NEA has been operating in losses due to various reasons such as electricity leakages, inability to collect payments and debts, huge administrative expenses etc. Such conditions of the sole purchaser can act as the major weakness any upcoming projects that are coming up.
Skilled Manpower unavailability
Nepal faces a huge shortage for skilled manpower especially for the engineers related to this field due to the brain-drain resulting mainly due to the worldwide shortage of Hydropower engineers.
Opportunities of Hydropower Sector in Nepal
The establishment of new industries and expansion of the capacity of consumer goods industries have led to a considerable increase in the consumption of electricity in Nepal. Apart from the programs of electrification, the demand for electricity for irrigation has also rises. Furthermore, demand by the retail consumer has also increased. Research has found that energy efficiency for hydro-electricity ranges from 83 to 93 per cent compared to 65 per cent efficiency for coal fired electric plants and 60 per cent for nucleated electric facilities.
Increased number of customers
As shows in Appendix 9, the number of consumers are ever increasing and the demand of electricity is increasing every year. A summary of this is shown below which clearly shows 145% increase in the past 10 years.

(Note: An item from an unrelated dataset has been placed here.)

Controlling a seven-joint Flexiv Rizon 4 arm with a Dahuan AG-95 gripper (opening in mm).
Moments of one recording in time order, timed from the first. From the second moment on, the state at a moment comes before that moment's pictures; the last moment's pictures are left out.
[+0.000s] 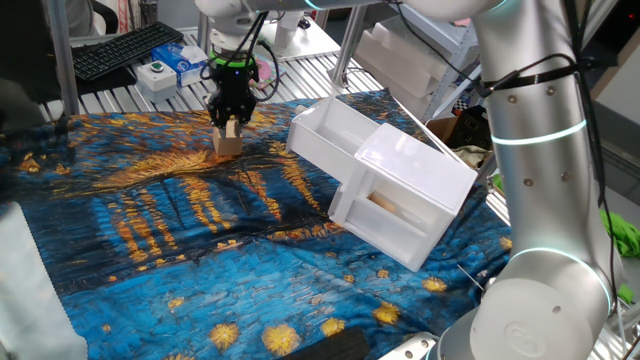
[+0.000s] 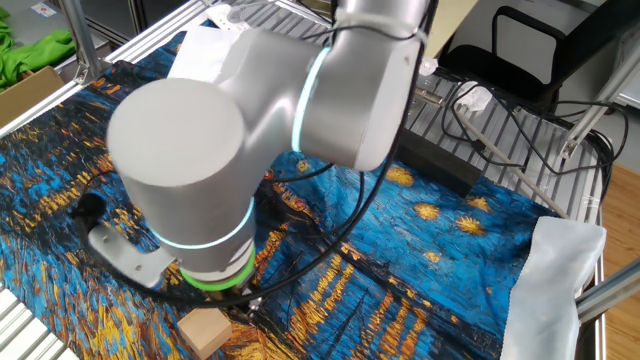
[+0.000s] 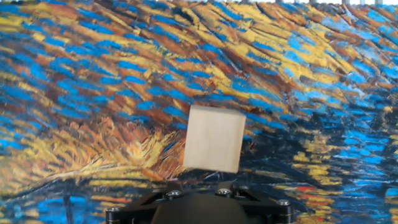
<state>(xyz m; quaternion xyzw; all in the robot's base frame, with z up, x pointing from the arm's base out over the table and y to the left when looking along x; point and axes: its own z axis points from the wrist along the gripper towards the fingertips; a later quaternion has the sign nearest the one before) 0.704 0.034 0.078 -0.05 -1.00 0.01 0.05</state>
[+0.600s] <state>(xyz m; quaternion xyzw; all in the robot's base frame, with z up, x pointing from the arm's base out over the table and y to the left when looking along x) 0.727 0.028 0.077 -0.08 -0.99 0.00 0.05</state>
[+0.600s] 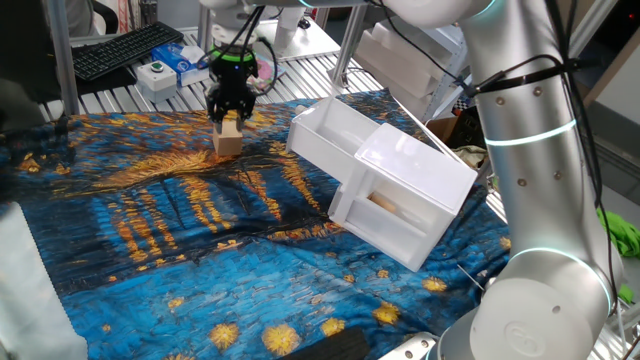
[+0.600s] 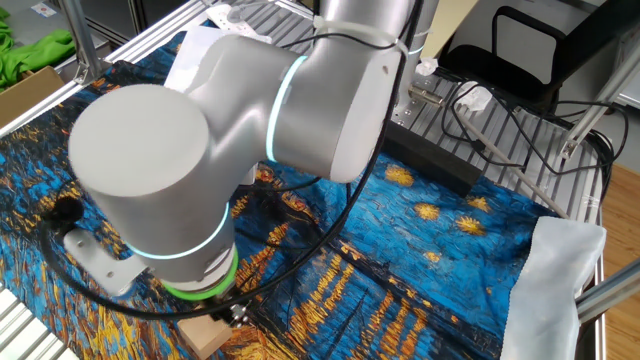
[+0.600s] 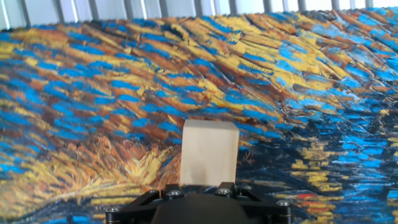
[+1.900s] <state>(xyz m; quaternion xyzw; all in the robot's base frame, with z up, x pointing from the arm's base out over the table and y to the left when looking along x) 0.748 0.019 0.060 -0.14 -0.99 0.00 0.04</state>
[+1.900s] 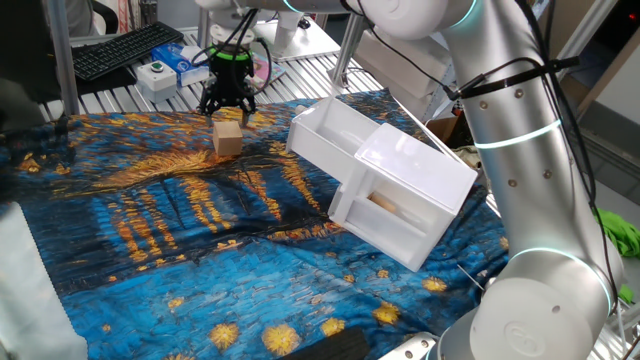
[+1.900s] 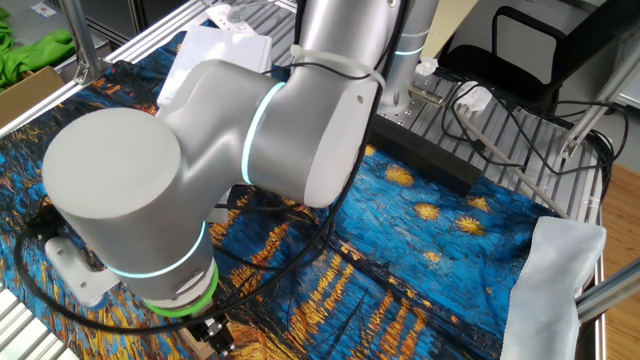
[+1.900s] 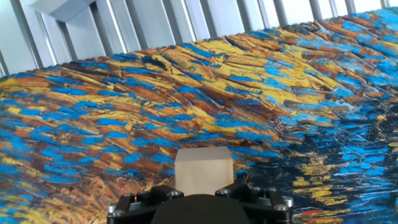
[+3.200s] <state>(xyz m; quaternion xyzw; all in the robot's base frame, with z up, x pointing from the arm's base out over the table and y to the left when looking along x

Table 3: Number of Consumers of Electricity in Nepal Year No. of Consumers
1999 6,22,363 2000 6,73,979 2001 7,45,992 2002 8,84,535 2003 9,70,611 2004 10,53,935 2005 11,59,855 2006 12,77,447 2007 13,97,813 2008 15,24,610
Potential to export to India
India is world's 6th largest energy consumer, accounting for 3.4% of global energy consumption. Due to India's economic rise, the demand for energy has grown at an average of 3.6% per annum over the past 30 years. More than 50% of India's commercial energy demand is met through the country's vast coal reserves. There is a huge potential market for Nepal to export to India as well.
Potential to replace other forms of energy
Of the total energy consumption of 288 million GJ in rural Nepal, biomass accounts for 98% while electricity accounts for only 0.1% of the total energy consumes and petroleum products comprise of 1.6%. Even in the urban areas, other sources of energy are intensively used which can be replaced by hydropower generated energy.
Threats of Hydropower Sector in Nepal
Alternative sources of energy
Just as potential to replace other forms of energy is an opportunity area for hydropower development, it poses a threat also as other sources may be cheaper and readily available. In a program on “use of alternative energy for promotion of micro,
cottage and small industries in Nepal, Minister for Industry Mrs. Asta Laxmi Shakya talked about use of alternative energy for small industry.
Purchase from neighboring country
In 2007, The Indian government has permitted Nepal Electricity Authority (NEA) to purchase 23 MW of electricity from the Power Trading Corporation of India (PTC).
This deal was done at a rate of IRs 4.40 per unit. This may pose a big threat to the hydropower sector if many more such contracts are signed.